■ TASK DESCRIPTION
The expected output is a copy of every line in the records with the string "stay".

:::::

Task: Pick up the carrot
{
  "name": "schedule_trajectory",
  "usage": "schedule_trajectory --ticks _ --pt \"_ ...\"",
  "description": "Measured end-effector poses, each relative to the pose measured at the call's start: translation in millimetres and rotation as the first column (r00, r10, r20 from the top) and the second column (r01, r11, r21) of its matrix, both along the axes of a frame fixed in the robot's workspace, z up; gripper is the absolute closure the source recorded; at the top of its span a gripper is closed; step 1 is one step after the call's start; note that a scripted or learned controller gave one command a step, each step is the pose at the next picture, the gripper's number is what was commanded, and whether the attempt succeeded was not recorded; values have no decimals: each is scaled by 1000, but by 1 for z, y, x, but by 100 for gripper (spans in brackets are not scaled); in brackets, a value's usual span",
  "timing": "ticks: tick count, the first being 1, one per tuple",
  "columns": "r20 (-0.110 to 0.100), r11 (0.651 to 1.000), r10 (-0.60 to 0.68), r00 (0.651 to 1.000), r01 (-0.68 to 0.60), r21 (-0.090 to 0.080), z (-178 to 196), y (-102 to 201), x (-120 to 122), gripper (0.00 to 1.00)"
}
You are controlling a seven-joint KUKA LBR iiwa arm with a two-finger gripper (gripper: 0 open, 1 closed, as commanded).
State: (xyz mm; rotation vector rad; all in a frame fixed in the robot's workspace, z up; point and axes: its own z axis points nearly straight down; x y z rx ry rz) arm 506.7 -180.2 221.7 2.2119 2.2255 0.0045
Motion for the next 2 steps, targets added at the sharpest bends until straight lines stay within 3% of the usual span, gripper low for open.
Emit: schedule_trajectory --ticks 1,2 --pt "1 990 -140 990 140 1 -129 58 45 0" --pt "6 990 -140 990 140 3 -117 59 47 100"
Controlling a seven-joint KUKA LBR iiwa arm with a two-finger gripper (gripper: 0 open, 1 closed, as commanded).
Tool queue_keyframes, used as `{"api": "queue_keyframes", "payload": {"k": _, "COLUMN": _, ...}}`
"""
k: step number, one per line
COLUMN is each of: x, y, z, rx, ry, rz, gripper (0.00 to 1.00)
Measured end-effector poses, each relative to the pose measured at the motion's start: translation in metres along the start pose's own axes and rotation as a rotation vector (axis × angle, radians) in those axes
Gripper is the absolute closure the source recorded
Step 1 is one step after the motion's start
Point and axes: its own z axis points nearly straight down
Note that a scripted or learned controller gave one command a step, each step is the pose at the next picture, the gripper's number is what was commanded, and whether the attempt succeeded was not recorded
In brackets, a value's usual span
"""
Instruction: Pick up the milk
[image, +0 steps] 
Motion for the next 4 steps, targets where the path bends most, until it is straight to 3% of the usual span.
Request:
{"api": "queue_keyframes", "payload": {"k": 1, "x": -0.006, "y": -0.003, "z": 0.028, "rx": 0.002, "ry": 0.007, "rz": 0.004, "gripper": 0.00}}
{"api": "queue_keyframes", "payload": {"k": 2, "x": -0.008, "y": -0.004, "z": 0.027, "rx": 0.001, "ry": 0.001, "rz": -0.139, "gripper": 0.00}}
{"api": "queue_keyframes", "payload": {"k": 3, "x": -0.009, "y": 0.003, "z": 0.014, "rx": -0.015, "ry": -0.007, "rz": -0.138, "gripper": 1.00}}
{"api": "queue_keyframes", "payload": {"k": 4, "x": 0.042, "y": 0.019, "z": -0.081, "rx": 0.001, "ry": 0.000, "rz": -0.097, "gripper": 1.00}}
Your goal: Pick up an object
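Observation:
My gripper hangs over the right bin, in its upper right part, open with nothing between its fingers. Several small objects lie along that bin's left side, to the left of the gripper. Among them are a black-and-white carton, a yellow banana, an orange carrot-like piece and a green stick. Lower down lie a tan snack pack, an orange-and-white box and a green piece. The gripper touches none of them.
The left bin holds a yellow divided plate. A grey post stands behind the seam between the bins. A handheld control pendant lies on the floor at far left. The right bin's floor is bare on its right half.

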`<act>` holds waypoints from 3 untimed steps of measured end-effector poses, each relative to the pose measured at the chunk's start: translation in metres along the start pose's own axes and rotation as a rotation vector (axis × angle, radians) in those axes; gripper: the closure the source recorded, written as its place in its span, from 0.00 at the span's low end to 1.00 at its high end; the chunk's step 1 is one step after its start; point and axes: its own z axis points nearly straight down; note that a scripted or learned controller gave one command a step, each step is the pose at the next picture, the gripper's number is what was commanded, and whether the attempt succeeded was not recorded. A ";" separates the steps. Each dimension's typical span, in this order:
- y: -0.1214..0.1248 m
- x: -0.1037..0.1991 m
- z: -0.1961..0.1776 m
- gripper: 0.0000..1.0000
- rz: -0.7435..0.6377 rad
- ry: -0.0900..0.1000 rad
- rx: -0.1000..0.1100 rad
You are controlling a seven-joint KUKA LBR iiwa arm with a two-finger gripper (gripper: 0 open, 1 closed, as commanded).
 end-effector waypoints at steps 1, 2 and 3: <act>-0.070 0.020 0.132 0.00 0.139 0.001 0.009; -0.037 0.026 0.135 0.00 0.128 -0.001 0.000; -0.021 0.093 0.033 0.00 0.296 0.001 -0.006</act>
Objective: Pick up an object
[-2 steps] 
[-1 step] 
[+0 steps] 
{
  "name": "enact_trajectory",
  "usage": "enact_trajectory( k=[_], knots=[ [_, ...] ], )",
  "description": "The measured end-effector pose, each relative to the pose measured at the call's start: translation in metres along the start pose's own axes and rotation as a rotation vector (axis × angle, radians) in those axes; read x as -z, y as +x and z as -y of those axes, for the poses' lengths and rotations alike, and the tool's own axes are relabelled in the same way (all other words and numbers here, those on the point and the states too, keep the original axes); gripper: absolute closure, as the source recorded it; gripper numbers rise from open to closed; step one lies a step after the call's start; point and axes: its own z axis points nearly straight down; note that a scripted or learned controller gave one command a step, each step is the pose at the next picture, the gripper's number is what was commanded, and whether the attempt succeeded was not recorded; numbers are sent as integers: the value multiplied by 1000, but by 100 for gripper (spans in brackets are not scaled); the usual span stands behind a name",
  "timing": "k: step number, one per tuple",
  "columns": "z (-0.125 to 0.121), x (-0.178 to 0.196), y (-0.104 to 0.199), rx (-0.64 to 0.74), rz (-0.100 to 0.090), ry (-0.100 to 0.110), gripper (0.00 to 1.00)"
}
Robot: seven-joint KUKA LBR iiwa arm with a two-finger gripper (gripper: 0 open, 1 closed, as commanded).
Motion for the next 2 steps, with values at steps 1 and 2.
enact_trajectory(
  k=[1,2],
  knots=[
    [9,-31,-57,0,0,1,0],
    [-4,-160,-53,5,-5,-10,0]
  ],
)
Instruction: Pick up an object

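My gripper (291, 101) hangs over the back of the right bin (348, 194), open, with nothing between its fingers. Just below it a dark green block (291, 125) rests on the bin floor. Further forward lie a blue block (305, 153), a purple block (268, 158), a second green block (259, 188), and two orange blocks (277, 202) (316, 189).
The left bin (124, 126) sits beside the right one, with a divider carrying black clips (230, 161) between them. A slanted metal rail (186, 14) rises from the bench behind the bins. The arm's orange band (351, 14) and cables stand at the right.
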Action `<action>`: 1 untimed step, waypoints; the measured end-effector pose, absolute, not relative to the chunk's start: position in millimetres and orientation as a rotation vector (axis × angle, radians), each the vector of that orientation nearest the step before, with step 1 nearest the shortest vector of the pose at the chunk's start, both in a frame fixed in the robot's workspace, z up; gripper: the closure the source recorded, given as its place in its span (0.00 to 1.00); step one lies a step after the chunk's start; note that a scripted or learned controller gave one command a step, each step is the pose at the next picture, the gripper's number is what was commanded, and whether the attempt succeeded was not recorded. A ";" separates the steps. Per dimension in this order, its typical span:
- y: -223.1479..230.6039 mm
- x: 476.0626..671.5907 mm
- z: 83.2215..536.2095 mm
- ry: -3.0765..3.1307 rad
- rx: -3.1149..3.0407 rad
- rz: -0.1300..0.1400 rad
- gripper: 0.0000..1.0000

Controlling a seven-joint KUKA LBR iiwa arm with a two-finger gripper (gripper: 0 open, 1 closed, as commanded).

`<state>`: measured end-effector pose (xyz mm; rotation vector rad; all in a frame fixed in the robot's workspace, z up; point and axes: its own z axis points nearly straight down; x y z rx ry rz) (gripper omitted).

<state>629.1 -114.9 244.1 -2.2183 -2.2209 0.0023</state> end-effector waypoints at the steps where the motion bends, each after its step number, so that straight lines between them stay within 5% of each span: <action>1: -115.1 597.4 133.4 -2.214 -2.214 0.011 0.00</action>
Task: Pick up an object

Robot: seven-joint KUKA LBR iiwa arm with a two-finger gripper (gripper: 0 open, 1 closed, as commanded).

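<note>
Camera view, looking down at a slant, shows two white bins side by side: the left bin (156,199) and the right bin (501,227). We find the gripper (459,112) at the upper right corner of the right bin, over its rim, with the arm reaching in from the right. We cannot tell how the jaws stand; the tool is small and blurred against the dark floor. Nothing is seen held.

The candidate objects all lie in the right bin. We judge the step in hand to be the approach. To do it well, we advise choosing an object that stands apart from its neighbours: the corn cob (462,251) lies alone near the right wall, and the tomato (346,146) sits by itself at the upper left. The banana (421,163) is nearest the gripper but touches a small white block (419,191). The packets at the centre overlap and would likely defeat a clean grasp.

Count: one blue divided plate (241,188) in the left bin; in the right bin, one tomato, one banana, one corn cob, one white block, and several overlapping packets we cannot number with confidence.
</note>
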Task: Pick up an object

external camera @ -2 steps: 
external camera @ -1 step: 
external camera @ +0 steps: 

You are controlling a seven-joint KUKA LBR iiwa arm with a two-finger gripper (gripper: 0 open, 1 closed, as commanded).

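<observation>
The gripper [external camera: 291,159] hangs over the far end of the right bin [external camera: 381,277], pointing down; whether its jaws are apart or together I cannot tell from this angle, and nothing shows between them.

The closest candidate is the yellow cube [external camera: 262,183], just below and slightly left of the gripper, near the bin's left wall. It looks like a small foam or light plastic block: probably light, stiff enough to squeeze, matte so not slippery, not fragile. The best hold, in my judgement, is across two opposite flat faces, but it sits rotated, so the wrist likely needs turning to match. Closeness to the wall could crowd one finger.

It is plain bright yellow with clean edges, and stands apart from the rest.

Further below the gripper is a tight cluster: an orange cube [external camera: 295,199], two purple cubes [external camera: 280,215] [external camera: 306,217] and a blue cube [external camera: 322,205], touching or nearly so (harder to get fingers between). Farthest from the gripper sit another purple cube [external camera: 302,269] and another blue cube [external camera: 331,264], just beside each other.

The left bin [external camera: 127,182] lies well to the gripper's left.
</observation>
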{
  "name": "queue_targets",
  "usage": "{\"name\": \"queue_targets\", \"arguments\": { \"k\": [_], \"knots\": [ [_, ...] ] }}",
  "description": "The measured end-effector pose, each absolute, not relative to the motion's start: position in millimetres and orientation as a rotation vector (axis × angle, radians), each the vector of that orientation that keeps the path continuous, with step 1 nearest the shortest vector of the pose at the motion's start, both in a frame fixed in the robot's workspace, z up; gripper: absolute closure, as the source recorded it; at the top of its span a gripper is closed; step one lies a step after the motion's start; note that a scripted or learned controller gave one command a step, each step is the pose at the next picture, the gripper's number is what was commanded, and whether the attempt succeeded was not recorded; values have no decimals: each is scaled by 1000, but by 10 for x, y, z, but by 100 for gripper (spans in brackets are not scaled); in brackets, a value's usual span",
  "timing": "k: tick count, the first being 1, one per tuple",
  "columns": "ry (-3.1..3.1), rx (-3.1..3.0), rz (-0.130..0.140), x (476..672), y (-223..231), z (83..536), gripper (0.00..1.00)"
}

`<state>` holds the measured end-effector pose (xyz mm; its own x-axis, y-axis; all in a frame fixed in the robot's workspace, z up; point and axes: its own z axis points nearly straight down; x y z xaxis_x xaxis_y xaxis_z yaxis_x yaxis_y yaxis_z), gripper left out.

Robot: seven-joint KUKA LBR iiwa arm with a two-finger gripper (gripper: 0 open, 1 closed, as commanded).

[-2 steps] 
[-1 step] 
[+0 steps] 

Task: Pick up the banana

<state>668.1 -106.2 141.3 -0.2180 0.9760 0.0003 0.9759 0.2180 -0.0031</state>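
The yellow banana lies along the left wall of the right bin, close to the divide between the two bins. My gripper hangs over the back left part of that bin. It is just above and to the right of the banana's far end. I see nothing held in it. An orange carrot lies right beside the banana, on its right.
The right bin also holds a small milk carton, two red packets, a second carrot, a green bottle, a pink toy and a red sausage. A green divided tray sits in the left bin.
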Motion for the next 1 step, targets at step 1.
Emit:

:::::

■ YOUR SOLUTION
Motion for the next 2 steps, targets added at the sharpest bends until straight lines stay within 3% of the usual span, gripper low for open.
<state>629.1 -114.9 244.1 -2.2183 -2.2209 0.0023</state> end-effector waypoints at the steps where the motion bends, each after its step number, so that straight lines between them stay within 5% of each span: <action>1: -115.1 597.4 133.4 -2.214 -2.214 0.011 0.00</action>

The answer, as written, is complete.